Topic: Cell Broadband Engine Processor: From Game Console to HPC Serve Abstract: Traditionally, increasing clock frequency is the main dimension for conventional processors to achieve higher performance gains. This technique has reached a point of diminishing returns. Multicore processors, also known as Chip multiprocessors (CMPs), promise a dramatic increase in performance and become more prevalent in vendors' solutions. The Cell Broadband Engine? (Cell/B.E.) processor, served as the core of Sony PS3, is a state-of-the-art multicore processor. It is the result of collaboration between Sony, Toshiba, and IBM known as STI. The Cell/B.E. is an innovative and powerful microprocessor architecture based on Power Architecture? technology. It has the potential to accelerate applications in numerically intense, graphical, and streaming applications, among others, in a variety of industries. In this talk, I will present an overview of the Cell/B.E processor including the history of the Cell/B.E., the hardware architecture, and the software development environment. I will then discuss the Cell/B.E. blade server offering and its application affinity.

Dr.

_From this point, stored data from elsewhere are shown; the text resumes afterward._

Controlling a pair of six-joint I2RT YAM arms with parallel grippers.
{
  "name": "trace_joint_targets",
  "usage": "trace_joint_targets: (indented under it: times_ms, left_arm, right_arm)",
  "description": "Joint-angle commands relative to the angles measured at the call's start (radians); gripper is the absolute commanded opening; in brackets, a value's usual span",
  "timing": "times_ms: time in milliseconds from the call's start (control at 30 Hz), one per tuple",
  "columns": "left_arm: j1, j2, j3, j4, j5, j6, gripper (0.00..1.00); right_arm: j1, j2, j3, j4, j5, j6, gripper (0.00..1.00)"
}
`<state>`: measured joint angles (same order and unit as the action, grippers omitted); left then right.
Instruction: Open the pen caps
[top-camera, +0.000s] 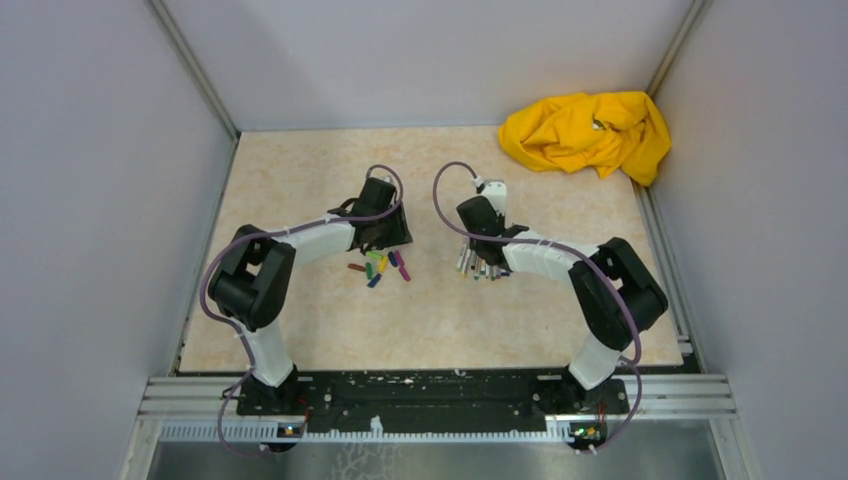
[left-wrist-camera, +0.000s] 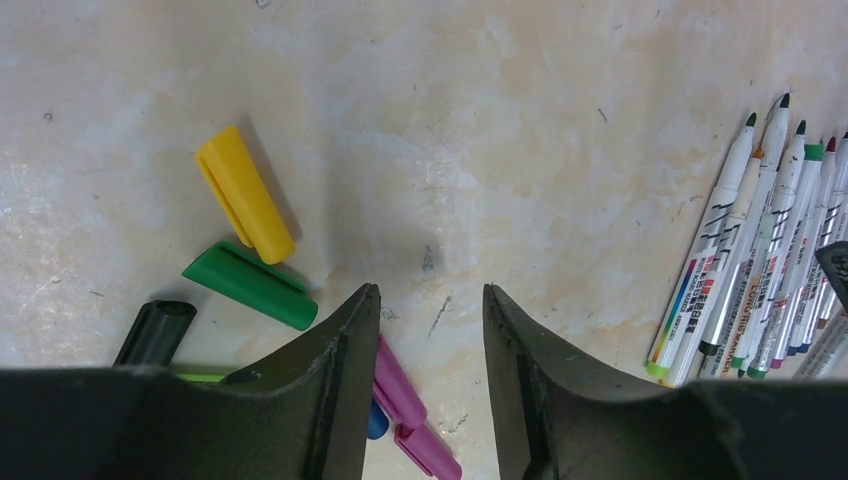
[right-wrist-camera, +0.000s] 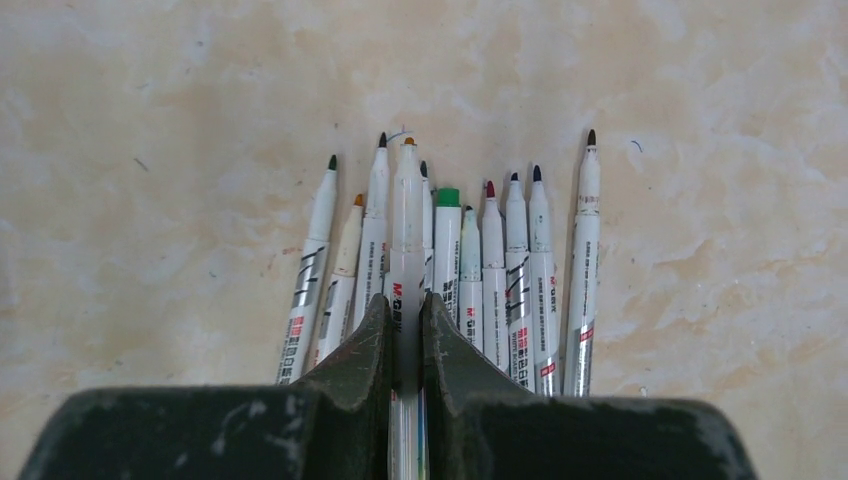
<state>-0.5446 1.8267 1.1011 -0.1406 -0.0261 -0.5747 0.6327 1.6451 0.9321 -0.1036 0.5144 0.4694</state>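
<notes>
Several loose pen caps (top-camera: 378, 268) lie on the table under my left gripper (top-camera: 385, 240). The left wrist view shows a yellow cap (left-wrist-camera: 245, 195), a green cap (left-wrist-camera: 250, 285), a black cap (left-wrist-camera: 155, 333) and two magenta caps (left-wrist-camera: 398, 385) beside a blue one (left-wrist-camera: 376, 420). My left gripper (left-wrist-camera: 432, 295) is open above bare table, with nothing between its fingers. My right gripper (right-wrist-camera: 405, 300) is shut on an uncapped, orange-tipped pen (right-wrist-camera: 406, 220), held over a row of pens (right-wrist-camera: 520, 270) lying side by side. One pen in that row wears a green cap (right-wrist-camera: 448, 197).
A crumpled yellow cloth (top-camera: 585, 130) lies in the far right corner. Grey walls enclose the table on three sides. The pen row (left-wrist-camera: 760, 270) also shows at the right edge of the left wrist view.
</notes>
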Motion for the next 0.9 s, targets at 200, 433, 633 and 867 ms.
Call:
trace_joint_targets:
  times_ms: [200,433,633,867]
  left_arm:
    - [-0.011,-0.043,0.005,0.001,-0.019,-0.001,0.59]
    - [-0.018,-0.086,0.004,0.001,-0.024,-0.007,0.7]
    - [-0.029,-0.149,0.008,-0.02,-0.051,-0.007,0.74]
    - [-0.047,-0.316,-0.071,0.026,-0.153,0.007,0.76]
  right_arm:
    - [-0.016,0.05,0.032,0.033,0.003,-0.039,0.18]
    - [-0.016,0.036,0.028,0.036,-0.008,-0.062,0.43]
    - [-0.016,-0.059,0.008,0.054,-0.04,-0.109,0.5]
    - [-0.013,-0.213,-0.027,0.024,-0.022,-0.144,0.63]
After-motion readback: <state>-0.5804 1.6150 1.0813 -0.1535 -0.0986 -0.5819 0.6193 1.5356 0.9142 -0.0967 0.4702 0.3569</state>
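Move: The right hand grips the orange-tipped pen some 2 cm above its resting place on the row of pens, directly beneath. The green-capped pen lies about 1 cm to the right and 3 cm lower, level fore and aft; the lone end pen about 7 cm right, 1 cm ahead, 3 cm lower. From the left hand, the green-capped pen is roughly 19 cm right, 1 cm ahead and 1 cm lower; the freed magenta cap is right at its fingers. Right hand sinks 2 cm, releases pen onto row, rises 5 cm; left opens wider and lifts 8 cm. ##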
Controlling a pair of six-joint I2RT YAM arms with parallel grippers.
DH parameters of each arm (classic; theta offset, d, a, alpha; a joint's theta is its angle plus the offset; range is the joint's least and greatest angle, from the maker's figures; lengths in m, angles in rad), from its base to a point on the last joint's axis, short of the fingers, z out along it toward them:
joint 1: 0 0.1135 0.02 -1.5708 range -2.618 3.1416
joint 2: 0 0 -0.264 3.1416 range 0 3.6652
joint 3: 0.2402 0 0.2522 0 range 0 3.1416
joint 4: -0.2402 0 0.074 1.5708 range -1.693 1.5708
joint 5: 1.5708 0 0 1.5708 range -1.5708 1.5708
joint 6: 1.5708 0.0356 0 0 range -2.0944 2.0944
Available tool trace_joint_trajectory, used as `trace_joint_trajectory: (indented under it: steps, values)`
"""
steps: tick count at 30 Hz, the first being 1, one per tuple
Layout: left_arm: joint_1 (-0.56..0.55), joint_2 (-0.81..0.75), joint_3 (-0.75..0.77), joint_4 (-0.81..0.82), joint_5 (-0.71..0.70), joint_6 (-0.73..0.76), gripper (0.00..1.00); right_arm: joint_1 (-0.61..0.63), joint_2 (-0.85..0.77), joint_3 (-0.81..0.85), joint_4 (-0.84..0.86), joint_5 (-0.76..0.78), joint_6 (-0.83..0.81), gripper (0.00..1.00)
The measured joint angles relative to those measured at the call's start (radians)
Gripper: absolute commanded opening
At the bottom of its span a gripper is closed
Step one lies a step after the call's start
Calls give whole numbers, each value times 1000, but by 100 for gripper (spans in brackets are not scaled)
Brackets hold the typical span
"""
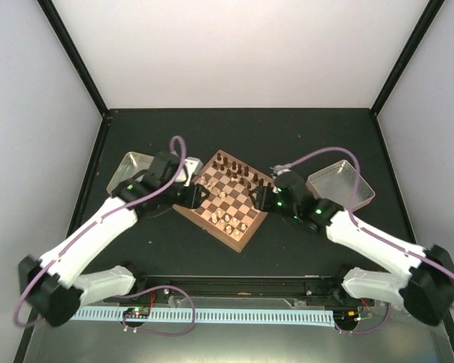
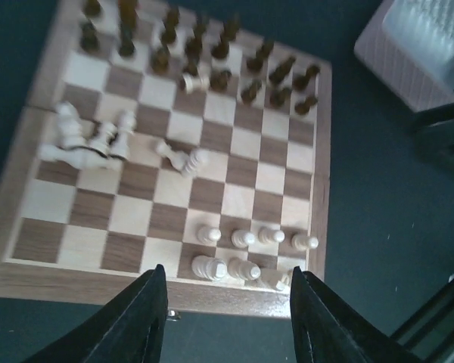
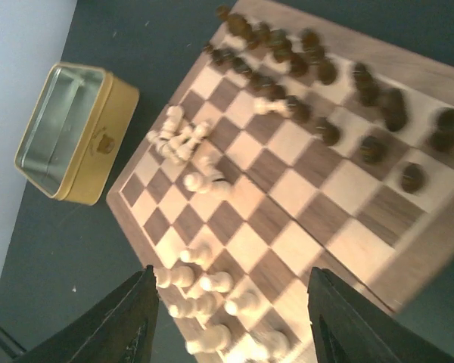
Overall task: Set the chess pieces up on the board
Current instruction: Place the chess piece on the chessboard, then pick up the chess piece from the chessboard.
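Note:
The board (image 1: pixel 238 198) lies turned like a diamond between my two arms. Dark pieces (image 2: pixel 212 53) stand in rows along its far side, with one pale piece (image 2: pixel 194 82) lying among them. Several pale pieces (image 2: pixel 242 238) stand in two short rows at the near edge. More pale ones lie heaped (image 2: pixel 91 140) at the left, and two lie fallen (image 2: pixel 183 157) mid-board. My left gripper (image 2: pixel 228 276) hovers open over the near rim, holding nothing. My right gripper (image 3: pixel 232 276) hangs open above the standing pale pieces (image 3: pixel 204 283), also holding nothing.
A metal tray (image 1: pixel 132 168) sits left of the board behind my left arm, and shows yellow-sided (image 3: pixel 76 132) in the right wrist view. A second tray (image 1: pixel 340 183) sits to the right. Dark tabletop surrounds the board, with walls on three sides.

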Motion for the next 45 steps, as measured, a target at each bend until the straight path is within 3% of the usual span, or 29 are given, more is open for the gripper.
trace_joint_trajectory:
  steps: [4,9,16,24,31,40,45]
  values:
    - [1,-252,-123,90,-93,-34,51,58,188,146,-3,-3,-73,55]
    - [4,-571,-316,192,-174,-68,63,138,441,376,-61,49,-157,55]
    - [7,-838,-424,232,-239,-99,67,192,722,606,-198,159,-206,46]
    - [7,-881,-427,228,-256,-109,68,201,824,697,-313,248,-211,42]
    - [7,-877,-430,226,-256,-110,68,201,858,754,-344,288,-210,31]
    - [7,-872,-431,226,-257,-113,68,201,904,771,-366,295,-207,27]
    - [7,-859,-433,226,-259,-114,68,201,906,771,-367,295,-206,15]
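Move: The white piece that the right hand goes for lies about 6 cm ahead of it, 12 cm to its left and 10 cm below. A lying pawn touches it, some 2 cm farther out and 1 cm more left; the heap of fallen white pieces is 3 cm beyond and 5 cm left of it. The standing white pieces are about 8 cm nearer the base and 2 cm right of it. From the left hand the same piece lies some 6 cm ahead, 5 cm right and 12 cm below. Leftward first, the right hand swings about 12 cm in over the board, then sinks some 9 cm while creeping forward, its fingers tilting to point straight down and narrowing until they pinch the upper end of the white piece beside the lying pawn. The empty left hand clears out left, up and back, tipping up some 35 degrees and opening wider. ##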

Christos Kozyrakis, Assistant Professor, Stanford University

Christos Kozyrakis is an Assistant Professor of Electrical Engineering and Computer Science at Stanford University. He holds a B.S. degree from the University of Crete in Greece and a Ph.D. from the University of California at Berkeley. Christos' works on architectures, runtime environments, and programming models for parallel computer systems. His current work focuses on transactional memory, architectural support for security, and power management techniques. For further information: https://csl.stanford.edu/~christos

Topic: Practical Parallel Programming with Transactional Memory Abstract: As multi-core chips become ubiquitous, it is critical to make parallel programming practical for the average software developer. Transactional Memory (TM) is emerging as a promising technology to address this challenge. The key idea behind TM is to provide programmers with a high level abstraction for parallelism (transactions) and transfer the responsibility of low-level concurrency control to the system. Hence, the programmer simply identifies tasks in her program that are likely to be independent and should execute as atomic transactions. The system is responsible for detailed scheduling and contention management.

This talk will review transactional memory technology. Apart from parallel programming with transactions, we will discuss how TM facilitates a range of tuning and debugging tools that further simplify parallel application development. We will describe the TM implementation space and the role that hardware and software can play in such a system. Finally, we will discuss future directions in parallel computing research that follow in the spirit of TM: provide the user with easy-to-use, high-level abstractions and offload the detailed management of parallelism to the system infrastructure.

Dr. Pradeep K. Dubey, Senior Principal Engineer, Intel Corporation

Pradeep Dubey is a senior principal engineer and manager of Innovative Platform Architecture (IPA) in the Microprocessor Technology Lab, part of the Corporate Technology Group. His research focus is computer architectures to efficiently handle new application paradigms for the future computing environment. Dubey previously worked at IBM's T.J. Watson Research Center, and Broadcom Corporation. He was one of the principal architects of the AltiVec* multimedia extension to Power PC* architecture. He also worked on the design, architecture, and performance issues of various microprocessors, including Intel? i386TM, i486TM, and Pentium? processors. He holds 26 patents and has published extensively. Dr. Dubey received a BS in electronics and communication engineering from Birla Institute of Technology, India, an MSEE from the University of Massachusetts at Amherst, and a PhD in electrical engineering from Purdue University. He is a Fellow of IEEE.